### What is being asked
Write out, word for word, the first line of the data below and every line after it through the one containing "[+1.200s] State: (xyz".

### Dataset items
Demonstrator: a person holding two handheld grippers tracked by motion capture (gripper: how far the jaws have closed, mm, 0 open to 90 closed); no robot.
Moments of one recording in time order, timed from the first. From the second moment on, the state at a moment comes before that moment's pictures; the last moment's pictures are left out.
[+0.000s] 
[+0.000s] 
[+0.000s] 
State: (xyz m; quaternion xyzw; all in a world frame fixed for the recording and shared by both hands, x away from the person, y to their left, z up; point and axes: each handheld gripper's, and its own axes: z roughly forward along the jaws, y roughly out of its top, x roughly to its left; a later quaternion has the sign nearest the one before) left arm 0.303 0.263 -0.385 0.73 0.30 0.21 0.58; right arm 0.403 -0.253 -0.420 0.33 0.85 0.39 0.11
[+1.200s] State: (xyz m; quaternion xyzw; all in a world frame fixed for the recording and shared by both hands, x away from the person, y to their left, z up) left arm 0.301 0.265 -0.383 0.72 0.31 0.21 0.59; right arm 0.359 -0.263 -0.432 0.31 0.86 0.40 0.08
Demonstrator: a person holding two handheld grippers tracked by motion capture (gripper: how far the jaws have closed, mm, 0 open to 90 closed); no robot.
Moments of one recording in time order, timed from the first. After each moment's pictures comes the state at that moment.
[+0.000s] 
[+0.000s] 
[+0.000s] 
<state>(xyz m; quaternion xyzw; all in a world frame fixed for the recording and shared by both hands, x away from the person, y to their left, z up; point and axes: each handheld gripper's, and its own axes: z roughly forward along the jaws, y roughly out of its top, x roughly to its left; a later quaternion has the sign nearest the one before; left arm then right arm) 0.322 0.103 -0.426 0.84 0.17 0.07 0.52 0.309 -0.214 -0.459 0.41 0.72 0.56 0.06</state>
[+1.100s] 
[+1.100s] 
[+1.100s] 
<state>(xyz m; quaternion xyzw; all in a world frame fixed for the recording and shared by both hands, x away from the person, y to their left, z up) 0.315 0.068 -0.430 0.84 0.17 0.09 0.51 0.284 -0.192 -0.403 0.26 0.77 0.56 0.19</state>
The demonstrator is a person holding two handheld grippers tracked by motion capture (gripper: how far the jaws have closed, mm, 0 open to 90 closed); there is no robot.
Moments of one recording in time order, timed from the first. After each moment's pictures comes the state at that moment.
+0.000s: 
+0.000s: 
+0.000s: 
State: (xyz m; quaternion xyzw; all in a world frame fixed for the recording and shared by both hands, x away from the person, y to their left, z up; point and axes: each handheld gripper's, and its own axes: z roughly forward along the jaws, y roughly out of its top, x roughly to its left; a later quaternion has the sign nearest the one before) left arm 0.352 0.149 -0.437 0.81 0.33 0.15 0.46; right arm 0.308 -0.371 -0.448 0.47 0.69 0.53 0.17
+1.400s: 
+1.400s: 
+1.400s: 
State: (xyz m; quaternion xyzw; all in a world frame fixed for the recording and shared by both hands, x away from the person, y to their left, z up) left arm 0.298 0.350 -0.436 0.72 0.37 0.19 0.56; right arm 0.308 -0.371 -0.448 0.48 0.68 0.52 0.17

### Your solution
Demonstrator: a person holding two handheld grippers tracked by motion capture (gripper: how far the jaws have closed, mm, 0 open to 90 closed); no robot.
Moments of one recording in time order, timed from the first. From the second moment on, the state at a moment comes before that moment's pictures; the last moment's pictures are left out.
[+0.000s] 
[+0.000s] 
[+0.000s] 
State: (xyz m; quaternion xyzw; all in a world frame fixed for the recording and shared by both hands, x away from the person, y to their left, z up; point and axes: each handheld gripper's, and its own axes: z roughly forward along the jaws, y roughly out of its top, x roughly to its left; a later quaternion has the sign nearest the one before) left arm 0.303 0.263 -0.385 0.73 0.30 0.21 0.58; right arm 0.403 -0.253 -0.420 0.33 0.85 0.39 0.11
[+1.200s] State: (xyz m; quaternion xyzw; all in a world frame fixed for the recording and shared by both hands, x away from the person, y to their left, z up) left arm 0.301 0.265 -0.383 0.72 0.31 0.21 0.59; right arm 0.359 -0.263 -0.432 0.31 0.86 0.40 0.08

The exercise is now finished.